### Required work
Show all lines of the listing that hold the word "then".

### Input data
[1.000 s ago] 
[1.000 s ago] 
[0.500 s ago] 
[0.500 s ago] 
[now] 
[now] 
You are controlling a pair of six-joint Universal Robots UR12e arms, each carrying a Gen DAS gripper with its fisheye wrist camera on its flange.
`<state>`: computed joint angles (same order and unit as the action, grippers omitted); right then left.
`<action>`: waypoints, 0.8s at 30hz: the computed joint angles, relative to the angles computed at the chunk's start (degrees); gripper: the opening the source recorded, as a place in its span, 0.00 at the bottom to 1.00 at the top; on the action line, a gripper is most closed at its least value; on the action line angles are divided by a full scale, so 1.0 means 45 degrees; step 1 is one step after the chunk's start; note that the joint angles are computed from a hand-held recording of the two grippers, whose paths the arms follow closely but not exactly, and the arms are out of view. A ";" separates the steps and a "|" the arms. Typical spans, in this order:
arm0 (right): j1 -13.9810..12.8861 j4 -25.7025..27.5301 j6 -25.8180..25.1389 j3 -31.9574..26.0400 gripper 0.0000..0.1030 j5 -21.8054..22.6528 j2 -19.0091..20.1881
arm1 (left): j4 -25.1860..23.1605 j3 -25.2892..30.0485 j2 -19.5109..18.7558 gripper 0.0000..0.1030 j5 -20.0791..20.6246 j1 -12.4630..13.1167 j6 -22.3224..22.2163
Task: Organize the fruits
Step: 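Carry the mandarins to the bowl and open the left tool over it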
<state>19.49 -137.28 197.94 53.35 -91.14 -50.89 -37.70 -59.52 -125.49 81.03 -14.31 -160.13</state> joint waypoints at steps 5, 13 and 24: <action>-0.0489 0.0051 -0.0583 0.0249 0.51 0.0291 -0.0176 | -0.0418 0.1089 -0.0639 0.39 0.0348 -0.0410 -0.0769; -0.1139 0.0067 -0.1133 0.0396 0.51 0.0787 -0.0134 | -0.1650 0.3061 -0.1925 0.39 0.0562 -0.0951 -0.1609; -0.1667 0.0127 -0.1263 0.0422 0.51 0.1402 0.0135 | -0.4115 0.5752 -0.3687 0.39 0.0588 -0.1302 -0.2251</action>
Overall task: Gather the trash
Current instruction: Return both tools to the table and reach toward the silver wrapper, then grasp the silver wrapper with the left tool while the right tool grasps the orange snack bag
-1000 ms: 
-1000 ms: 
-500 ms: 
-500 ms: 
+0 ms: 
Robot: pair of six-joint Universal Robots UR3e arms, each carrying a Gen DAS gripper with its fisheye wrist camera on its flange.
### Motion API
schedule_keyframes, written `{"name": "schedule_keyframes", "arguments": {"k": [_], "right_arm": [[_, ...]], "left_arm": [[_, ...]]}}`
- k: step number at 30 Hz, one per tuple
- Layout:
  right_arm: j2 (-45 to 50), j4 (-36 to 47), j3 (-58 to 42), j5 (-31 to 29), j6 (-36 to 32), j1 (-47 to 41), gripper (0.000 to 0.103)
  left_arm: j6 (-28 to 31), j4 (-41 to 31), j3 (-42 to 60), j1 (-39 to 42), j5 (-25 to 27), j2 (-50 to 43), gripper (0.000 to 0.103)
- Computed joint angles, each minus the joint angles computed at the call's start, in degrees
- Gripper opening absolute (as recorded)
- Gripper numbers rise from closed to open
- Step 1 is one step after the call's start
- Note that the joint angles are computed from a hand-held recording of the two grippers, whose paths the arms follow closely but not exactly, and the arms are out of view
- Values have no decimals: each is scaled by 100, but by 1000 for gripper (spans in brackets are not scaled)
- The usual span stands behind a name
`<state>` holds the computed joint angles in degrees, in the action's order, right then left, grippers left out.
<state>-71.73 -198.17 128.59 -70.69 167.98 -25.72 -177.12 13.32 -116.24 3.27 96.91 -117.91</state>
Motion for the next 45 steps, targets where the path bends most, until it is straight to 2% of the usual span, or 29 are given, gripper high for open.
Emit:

### Completed exercise
`<state>`: computed joint angles (same order and unit as the action, grippers omitted); right then left.
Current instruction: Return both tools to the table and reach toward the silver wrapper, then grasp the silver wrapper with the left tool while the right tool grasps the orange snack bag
`<state>` holds the computed joint angles in degrees, in the action's order, right then left, grippers left out.

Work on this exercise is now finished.